A first division module, configured to divide the target video according to a first preset frame interval to obtain a plurality of video clips;

The second dividing module is used to extract the first frame image from each of the video clips according to the second preset frame interval;

A detection module, configured to detect whether the first frame image contains face information, extract the first frame image containing face information, and obtain a second face frame image;

A recognition module, configured to recognize the face identity in the second face frame image based on a preset recognition model, and determine the face identity contained in the second face frame image;

A matching module, configured to, according to the correspondence between the face identification and the second face frame image, and according to the correspondence between the second face frame image and the video segment to which the second face frame image belongs and forming a tripartite correspondence table of the face identifier, the second face frame image, and the video clip.

7. The device according to claim 6, wherein the first preset frame interval is greater than the second preset frame interval.

8. The device according to claim 6, further comprising:

The second obtaining module is used to obtain the target face identification corresponding to the target video from the description information of the target video;

Correspondingly, the identification module includes:

The calling submodule is used to call the first preset recognition model corresponding to the target face mark from the recognition model database according to the target face mark;

An identification submodule, configured to identify the face identity in the second face frame image based on the first preset identification model;

A determining submodule, configured to determine a third face frame image in the second face frame image, where the third face frame image is a second face frame image containing the target face identification;

Correspondingly, the matching module is specifically configured to: according to the corresponding relationship between the target face identifier and the third face frame image, according to the third face frame image and the third face frame image The corresponding relationship of the attributed video clips forms a tripartite correspondence table of the target face identifier, the third human face frame image, and the video clips.

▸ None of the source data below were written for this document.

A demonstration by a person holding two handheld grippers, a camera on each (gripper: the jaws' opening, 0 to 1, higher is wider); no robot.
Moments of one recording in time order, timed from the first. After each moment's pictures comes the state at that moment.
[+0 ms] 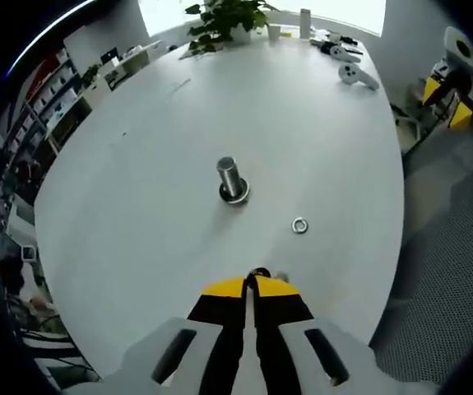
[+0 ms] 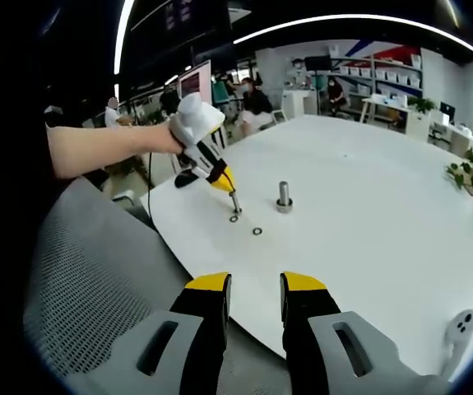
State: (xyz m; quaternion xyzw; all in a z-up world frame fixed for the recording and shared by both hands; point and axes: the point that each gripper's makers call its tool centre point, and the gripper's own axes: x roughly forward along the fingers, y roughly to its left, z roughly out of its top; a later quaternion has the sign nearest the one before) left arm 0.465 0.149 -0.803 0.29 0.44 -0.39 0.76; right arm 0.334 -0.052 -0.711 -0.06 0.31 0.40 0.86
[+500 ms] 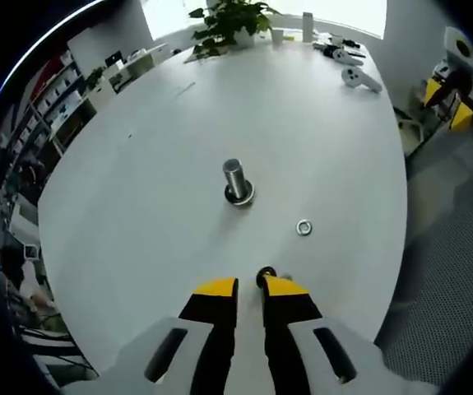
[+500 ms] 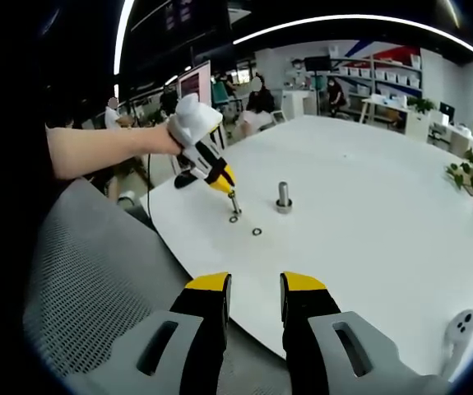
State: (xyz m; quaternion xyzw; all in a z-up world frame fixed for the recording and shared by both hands) left arm 0.467 0.151 -0.801 0.28 0.43 -0.38 0.77; right arm 0.334 -0.051 -0.711 -0.06 0.31 0.40 0.86
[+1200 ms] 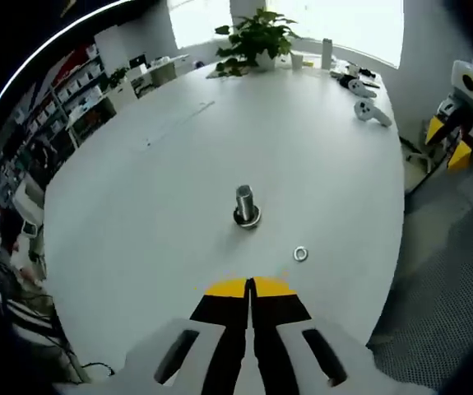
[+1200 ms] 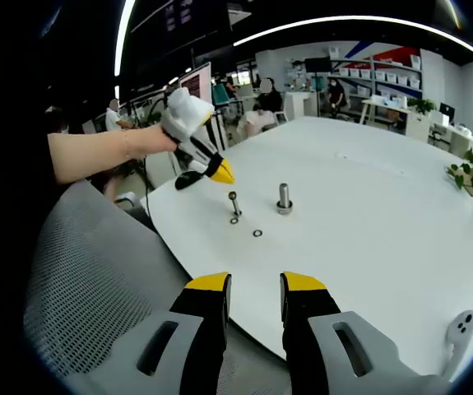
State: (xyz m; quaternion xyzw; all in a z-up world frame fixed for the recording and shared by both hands) left arm 0.467 0.136 -0.770 0.15 0.40 -0.36 0.83; right arm 0.334 -0.049 -0.709 -0.06 0.31 0.41 0.86
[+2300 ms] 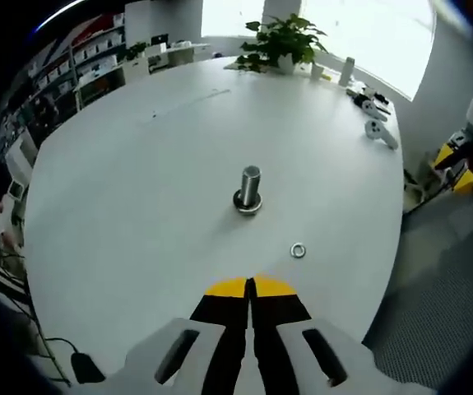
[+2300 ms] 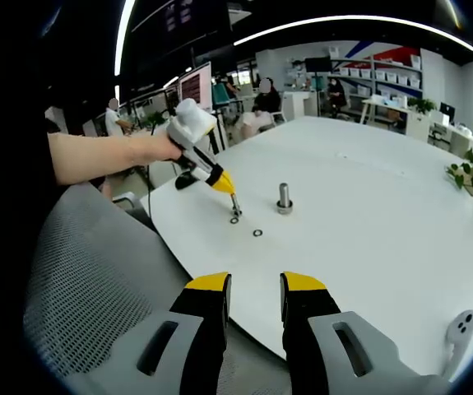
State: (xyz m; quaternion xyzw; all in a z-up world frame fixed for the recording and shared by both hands) left arm 0.466 0.149 -0.803 0.13 0.44 -0.35 0.82; right arm 0.335 -0.051 -0.710 -0.06 0.31 0.41 0.86
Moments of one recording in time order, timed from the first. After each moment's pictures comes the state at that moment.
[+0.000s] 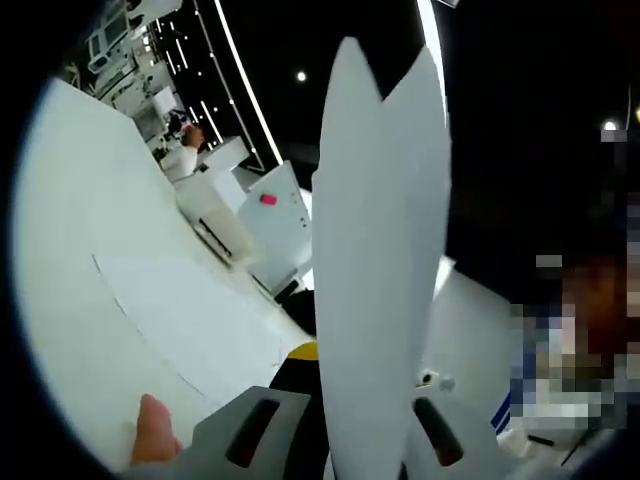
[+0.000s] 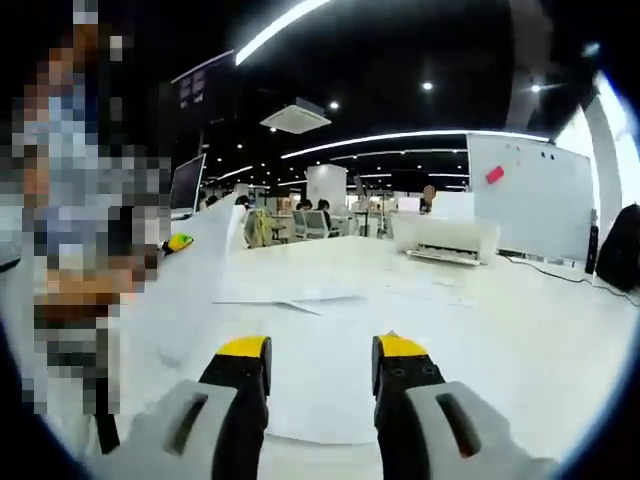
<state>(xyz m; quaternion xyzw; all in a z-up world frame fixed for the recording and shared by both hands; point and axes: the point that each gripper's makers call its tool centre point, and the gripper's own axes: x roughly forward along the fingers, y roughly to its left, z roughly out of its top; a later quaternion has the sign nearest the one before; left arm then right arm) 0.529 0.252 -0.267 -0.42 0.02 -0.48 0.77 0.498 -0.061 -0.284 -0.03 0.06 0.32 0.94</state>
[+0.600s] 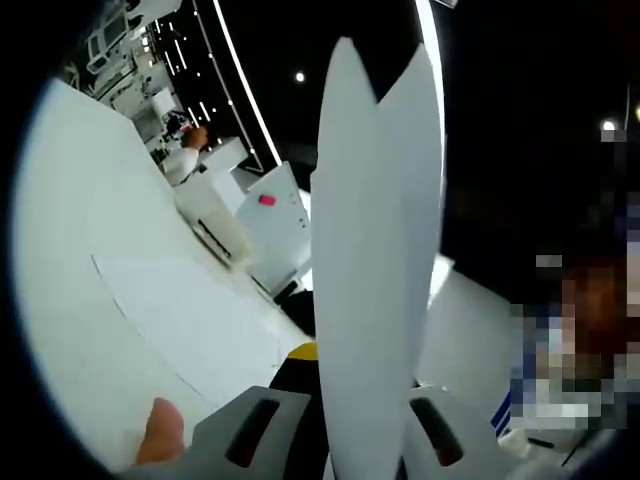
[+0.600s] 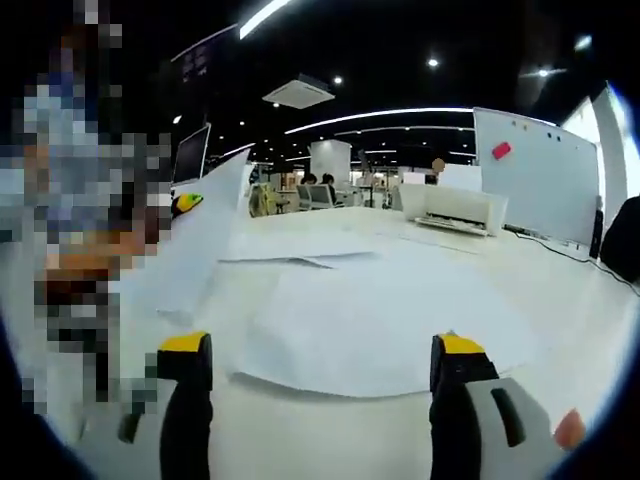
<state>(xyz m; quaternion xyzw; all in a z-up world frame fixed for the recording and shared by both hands) 0.529 0.252 -0.266 -0.42 0.02 -0.48 0.77 0.477 -0.058 -0.343 -0.05 0.13 0.33 0.94</state>
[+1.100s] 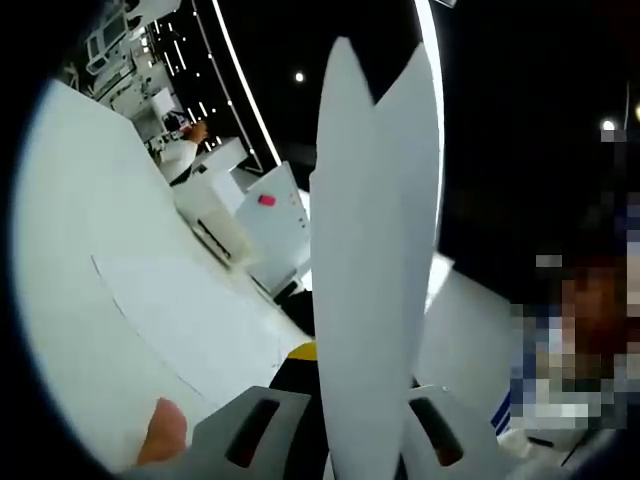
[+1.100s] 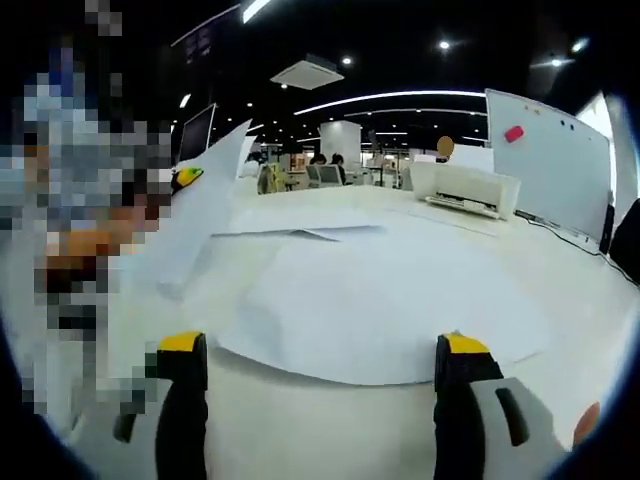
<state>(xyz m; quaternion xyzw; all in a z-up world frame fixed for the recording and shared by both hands) 0.530 0.254 -0.266 -0.42 0.02 -0.48 0.77 0.481 -0.057 -0.373 -0.06 0.17 0.35 0.92</state>
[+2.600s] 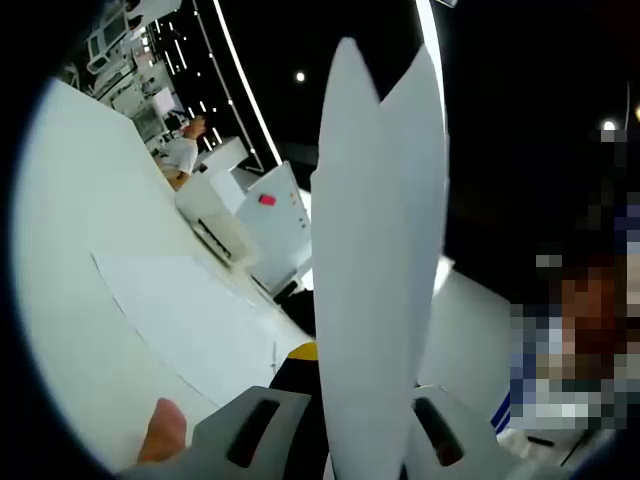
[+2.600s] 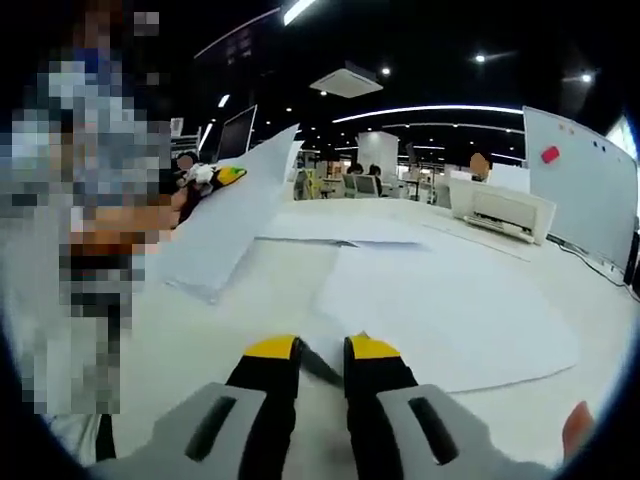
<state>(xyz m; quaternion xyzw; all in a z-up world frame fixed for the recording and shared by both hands) 0.530 0.253 -0.266 -0.42 0.02 -0.48 0.77 0.469 -0.024 -0.367 -0.09 0.14 0.42 0.89</state>
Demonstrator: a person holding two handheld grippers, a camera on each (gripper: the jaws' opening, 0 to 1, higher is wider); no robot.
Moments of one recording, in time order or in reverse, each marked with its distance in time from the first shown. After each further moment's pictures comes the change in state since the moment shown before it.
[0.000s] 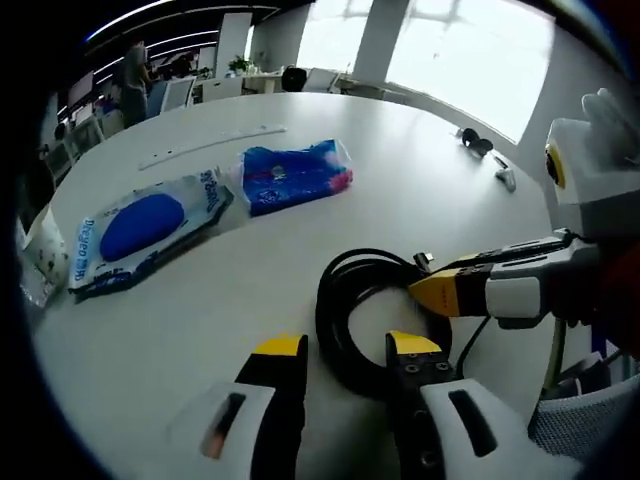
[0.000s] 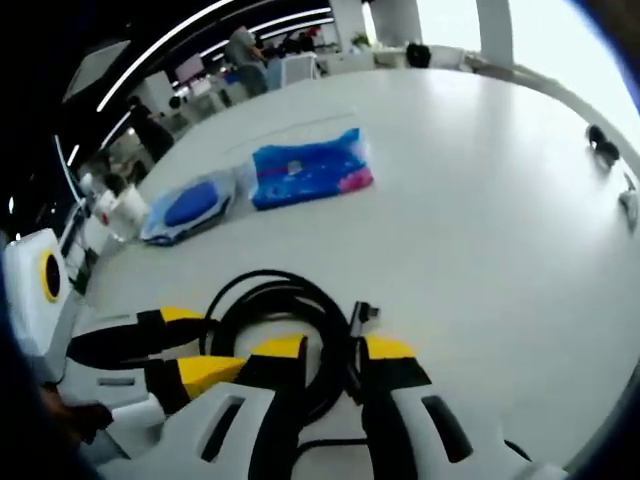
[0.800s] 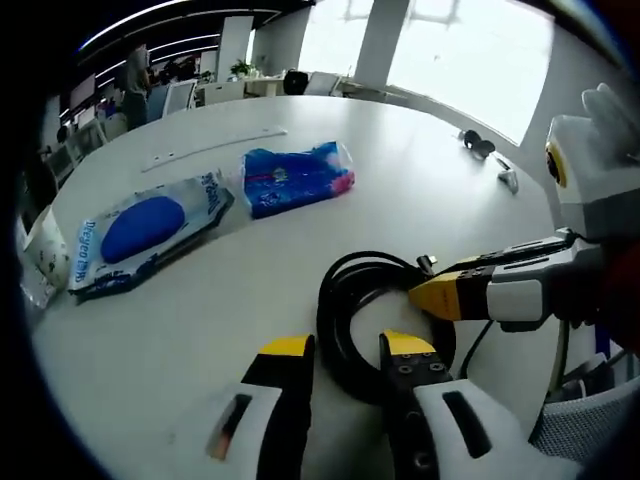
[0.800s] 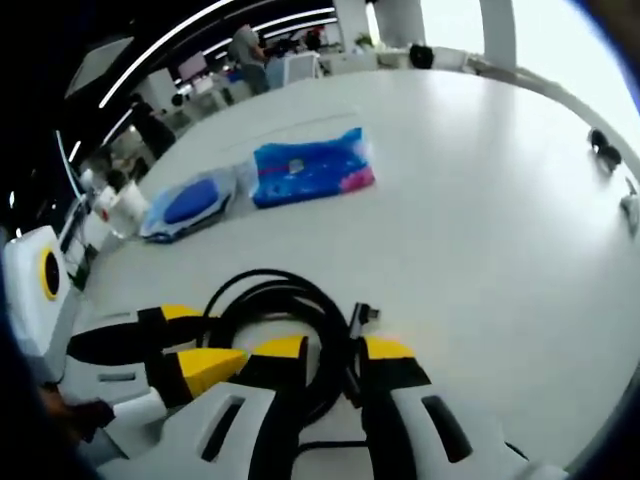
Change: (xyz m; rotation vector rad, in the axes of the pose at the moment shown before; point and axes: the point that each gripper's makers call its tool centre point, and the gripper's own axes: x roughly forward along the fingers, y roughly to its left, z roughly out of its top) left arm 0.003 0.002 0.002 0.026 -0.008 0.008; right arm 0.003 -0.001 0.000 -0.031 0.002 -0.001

9. The device according to claim 8, further comprising:

The picture acquisition module is used to retrieve the target face picture data packet corresponding to the target face mark from the picture database according to the target face mark;

A training module, configured to use the target face picture data package as a training sample to train to obtain the first preset recognition model corresponding to the target face identification.

10. The device according to any one of claims 6-9, characterized in that the device further comprises:

The receiving module is used to receive the video push request sent by the terminal, and the video push request includes: the face identification to be pushed;

A search module, configured to search in the tripartite correspondence table according to the face ID to be pushed, and push the video clip corresponding to the face ID to be pushed to the terminal.